§ WHAT TO PRODUCE: Word for word, copy out the data below, omitting pictures.

§ DATA BLOCK:
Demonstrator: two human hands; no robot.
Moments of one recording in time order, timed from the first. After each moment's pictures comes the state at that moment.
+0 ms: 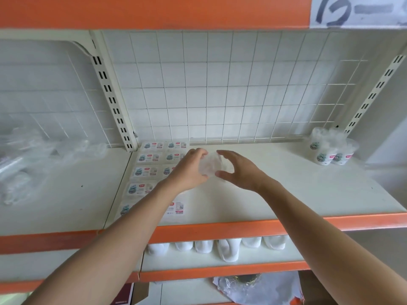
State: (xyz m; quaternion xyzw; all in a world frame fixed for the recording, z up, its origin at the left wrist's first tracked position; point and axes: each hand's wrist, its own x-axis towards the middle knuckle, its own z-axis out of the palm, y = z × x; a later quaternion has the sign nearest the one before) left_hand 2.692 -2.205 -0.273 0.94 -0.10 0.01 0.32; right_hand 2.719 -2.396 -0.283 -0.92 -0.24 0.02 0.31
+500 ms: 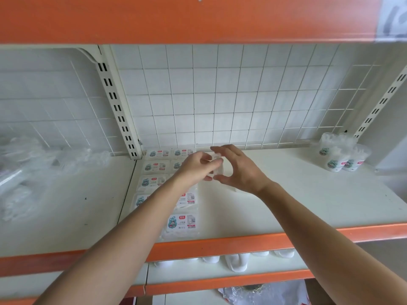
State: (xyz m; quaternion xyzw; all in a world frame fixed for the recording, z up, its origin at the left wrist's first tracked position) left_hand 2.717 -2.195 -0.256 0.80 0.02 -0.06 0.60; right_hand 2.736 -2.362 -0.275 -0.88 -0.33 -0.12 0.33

§ THE ANSWER:
Demonstrator: two human hands; no robot.
Moments of one recording in time order, timed from the first. After each moment's pictures comes the state at that moment.
+0 ms: 
State: (xyz m; quaternion xyzw; all in a world frame fixed for the recording, z up, its origin at the left wrist's first tracked position; point and axes: each hand's wrist, its own x-axis towards the middle knuckle, its own z-axis out of the palm, y = z × x; a later quaternion has the sign nearest the one before) left_hand 2.692 -2.205 -0.273 0.94 -0.10 0.01 0.32; right_hand 2.719 -2.396 -0.283 -0.92 -0.24 0.02 0.31
+500 ms: 
State: (xyz m; quaternion xyzw; all in a world frame fixed for the recording, z up, its origin at the left wrist's first tracked position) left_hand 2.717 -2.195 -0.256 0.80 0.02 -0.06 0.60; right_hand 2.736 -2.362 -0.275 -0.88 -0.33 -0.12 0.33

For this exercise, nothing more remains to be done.